(ABOUT THIS TASK)
Copy all the records exactly, but keep the pictures out of your version.

(DATA)

━━━━━━━━━━━━━━━━━━━━━━━━━━━━━━

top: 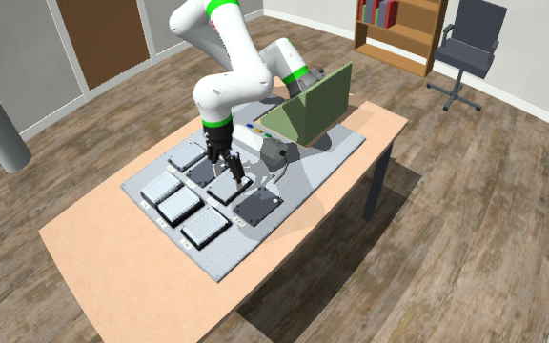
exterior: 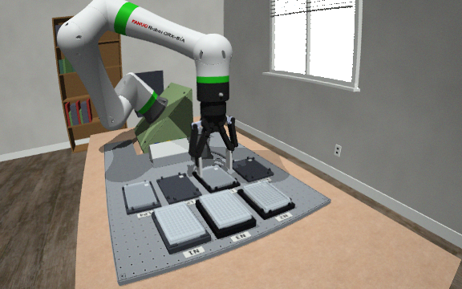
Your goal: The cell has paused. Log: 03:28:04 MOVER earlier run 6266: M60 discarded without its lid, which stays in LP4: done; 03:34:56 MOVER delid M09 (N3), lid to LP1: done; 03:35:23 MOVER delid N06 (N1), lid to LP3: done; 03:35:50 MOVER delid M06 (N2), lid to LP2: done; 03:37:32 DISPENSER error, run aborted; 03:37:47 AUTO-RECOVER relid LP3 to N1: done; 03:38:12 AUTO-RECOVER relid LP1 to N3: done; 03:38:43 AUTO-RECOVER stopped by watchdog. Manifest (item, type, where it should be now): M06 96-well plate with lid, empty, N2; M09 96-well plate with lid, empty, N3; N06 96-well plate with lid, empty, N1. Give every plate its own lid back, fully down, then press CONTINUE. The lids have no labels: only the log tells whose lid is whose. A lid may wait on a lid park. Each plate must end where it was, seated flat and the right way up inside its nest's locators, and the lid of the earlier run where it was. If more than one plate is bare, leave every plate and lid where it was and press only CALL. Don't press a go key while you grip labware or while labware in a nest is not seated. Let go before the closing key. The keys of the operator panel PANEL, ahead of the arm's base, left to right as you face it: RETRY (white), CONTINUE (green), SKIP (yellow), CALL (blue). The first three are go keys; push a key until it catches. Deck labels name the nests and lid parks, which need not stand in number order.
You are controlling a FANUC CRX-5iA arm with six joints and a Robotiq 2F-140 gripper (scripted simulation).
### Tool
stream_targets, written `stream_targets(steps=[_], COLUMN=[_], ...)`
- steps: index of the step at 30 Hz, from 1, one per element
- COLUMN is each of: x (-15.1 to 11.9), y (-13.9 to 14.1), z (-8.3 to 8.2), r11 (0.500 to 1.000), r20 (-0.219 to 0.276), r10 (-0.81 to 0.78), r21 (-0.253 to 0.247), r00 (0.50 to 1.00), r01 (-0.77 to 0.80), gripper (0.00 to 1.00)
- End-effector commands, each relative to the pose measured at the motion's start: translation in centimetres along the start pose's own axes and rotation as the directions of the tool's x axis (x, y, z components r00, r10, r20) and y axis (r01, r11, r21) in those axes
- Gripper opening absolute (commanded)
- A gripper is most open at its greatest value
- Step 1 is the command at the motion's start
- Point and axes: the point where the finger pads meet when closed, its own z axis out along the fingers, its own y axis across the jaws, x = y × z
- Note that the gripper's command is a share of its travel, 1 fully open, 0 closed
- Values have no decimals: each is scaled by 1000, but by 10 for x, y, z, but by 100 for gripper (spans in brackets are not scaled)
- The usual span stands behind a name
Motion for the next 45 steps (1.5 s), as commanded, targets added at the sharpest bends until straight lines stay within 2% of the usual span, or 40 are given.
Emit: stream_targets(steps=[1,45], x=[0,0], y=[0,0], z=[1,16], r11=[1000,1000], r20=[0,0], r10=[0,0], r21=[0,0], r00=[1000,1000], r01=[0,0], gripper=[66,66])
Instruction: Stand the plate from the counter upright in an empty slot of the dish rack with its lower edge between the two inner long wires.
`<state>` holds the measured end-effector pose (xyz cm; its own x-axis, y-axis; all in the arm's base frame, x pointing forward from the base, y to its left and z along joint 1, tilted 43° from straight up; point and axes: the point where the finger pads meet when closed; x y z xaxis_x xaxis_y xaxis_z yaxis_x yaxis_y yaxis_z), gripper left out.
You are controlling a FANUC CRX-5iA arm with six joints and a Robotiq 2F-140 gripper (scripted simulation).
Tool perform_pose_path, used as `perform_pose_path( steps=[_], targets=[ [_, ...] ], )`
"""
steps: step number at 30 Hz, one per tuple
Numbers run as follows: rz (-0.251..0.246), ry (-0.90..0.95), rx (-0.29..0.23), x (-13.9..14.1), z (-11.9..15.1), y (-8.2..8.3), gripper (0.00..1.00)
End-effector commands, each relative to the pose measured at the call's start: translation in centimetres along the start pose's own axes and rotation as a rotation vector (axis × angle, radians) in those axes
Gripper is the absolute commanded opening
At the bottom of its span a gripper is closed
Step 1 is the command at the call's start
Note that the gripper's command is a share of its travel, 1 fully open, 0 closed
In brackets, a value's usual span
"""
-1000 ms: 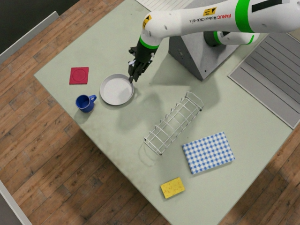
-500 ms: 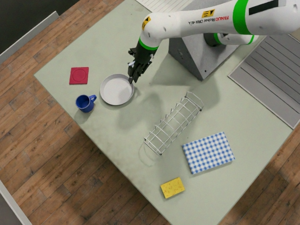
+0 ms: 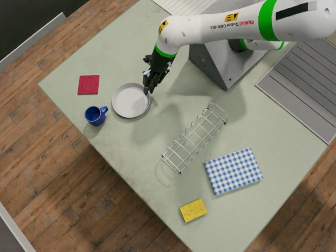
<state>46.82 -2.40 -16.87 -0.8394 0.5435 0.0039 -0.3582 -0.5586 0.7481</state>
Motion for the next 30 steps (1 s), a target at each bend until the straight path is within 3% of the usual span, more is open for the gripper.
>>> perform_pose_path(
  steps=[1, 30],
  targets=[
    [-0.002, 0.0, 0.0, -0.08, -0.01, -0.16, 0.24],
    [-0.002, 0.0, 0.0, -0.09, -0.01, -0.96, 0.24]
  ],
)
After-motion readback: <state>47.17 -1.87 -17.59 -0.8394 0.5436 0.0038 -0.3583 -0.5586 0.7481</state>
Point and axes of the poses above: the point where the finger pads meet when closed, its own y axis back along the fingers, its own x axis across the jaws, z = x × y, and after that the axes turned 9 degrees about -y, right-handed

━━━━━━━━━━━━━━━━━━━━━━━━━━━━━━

(EXERCISE RESPONSE)
top: 
exterior: 
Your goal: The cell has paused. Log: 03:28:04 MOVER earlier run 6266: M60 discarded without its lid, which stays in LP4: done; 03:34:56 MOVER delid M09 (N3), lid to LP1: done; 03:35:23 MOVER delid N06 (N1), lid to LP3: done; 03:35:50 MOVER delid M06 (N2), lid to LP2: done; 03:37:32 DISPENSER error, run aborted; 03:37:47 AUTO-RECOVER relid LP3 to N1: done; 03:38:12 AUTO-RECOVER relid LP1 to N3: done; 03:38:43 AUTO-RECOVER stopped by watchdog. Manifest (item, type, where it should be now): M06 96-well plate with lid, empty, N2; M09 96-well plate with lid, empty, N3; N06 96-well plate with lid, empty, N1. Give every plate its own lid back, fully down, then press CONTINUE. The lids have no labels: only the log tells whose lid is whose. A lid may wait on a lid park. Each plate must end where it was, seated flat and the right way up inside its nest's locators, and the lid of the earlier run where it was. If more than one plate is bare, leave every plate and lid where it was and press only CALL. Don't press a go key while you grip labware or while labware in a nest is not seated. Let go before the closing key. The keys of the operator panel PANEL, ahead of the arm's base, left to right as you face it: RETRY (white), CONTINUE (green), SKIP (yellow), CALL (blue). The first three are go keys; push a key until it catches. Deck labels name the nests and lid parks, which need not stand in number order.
You are controlling a FANUC CRX-5iA arm with six joints and a Robotiq 2F-140 gripper (scripted simulation).
### Tool
stream_targets, written `stream_targets(steps=[_], COLUMN=[_], ...)`
- steps: index of the step at 30 Hz, from 1, one per element
- COLUMN is each of: x (-15.1 to 11.9), y (-13.9 to 14.1), z (-8.3 to 8.2), r11 (0.500 to 1.000), r20 (-0.219 to 0.276), r10 (-0.81 to 0.78), r21 (-0.253 to 0.247), r00 (0.50 to 1.00), r01 (-0.77 to 0.80), gripper (0.00 to 1.00)
- End-effector commands, each relative to the pose measured at the motion's start: translation in centimetres along the start pose's own axes and rotation as the directions of the tool's x axis (x, y, z components r00, r10, r20) and y axis (r01, r11, r21) in those axes
- Gripper opening absolute (commanded)
- A gripper is most open at its greatest value
- Step 1 is the command at the motion's start
- Point and axes: the point where the finger pads meet when closed, its own z axis out along the fingers, its own y axis across the jaws, x = y × z
- Note that the gripper's command is a share of its travel, 1 fully open, 0 closed
- Values have no decimals: each is scaled by 1000, but by 10 for x, y, z, but by 100 for gripper (spans in brackets are not scaled)
- The usual span stands behind a name
Motion for the next 45 steps (1.5 s), as commanded, targets added at the sharpest bends until straight lines stay within 2% of the usual span, or 40 are given.
Emit: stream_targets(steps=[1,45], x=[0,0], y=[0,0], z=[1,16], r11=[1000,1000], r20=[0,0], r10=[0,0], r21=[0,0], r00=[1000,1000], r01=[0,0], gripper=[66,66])
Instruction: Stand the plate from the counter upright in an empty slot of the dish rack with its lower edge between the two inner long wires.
`<state>` holds the measured end-effector pose (xyz cm; its own x-axis, y-axis; all in the arm's base frame, x pointing forward from the base, y to its left and z along joint 1, tilted 43° from straight up; point and axes: the point where the finger pads meet when closed; x y z xaxis_x xaxis_y xaxis_z yaxis_x yaxis_y yaxis_z), gripper left out.
You are controlling a FANUC CRX-5iA arm with six joints and a Robotiq 2F-140 gripper (scripted simulation).
Tool perform_pose_path, used as `perform_pose_path( steps=[_], targets=[ [_, ...] ], )`
"""
steps: step number at 30 Hz, one per tuple
Numbers run as follows: rz (-0.251..0.246), ry (-0.90..0.95), rx (-0.29..0.23), x (-13.9..14.1), z (-11.9..15.1), y (-8.2..8.3), gripper (0.00..1.00)
End-effector commands, each relative to the pose measured at the call's start: translation in centimetres along the start pose's own axes and rotation as a rotation vector (axis × angle, radians) in those axes
Gripper is the absolute commanded opening
At the bottom of its span a gripper is closed
Step 1 is the command at the call's start
Note that the gripper's command is a share of its travel, 1 fully open, 0 closed
In brackets, a value's usual span
"""
-1000 ms: 
-500 ms: 
+0 ms: 
<state>46.82 -2.40 -16.87 -0.8394 0.5435 0.0039 -0.3582 -0.5586 0.7481</state>
Motion for the next 30 steps (1 s), a target at each bend until the straight path is within 3% of the usual span, more is open for the gripper.
>>> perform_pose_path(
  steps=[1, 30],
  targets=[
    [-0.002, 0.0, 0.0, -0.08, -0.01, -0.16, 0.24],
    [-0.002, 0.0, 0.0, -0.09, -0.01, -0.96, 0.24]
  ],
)
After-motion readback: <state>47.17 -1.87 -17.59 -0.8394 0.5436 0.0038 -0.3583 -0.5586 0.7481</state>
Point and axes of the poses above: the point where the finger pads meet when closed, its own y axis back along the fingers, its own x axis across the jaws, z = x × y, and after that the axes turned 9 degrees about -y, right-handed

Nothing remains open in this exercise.